=== Activity ===
The span to copy runs from the line containing "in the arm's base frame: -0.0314" to the last line below. Copy it exactly, with nothing else.

=== Dataset extract ===
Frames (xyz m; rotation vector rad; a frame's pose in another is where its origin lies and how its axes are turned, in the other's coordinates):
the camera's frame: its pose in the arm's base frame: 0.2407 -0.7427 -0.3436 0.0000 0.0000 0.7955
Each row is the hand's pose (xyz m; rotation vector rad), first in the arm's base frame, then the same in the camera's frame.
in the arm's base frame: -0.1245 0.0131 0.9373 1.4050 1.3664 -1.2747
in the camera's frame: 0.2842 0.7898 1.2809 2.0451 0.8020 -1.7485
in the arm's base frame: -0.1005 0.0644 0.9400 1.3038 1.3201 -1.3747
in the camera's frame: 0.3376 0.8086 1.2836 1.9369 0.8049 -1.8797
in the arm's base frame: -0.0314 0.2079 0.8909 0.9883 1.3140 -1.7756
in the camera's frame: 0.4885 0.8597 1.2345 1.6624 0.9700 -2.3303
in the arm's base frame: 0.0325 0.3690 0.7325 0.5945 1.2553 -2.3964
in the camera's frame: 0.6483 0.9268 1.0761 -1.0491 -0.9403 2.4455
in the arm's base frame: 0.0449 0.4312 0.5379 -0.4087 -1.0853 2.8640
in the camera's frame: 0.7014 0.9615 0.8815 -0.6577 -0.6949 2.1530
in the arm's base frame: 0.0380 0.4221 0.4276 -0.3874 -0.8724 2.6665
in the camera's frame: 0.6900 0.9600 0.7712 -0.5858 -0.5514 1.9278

=== Exercise result ===
in the arm's base frame: -0.0314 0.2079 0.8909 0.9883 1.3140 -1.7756
in the camera's frame: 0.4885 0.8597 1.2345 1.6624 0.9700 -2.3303
in the arm's base frame: 0.0325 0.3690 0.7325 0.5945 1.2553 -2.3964
in the camera's frame: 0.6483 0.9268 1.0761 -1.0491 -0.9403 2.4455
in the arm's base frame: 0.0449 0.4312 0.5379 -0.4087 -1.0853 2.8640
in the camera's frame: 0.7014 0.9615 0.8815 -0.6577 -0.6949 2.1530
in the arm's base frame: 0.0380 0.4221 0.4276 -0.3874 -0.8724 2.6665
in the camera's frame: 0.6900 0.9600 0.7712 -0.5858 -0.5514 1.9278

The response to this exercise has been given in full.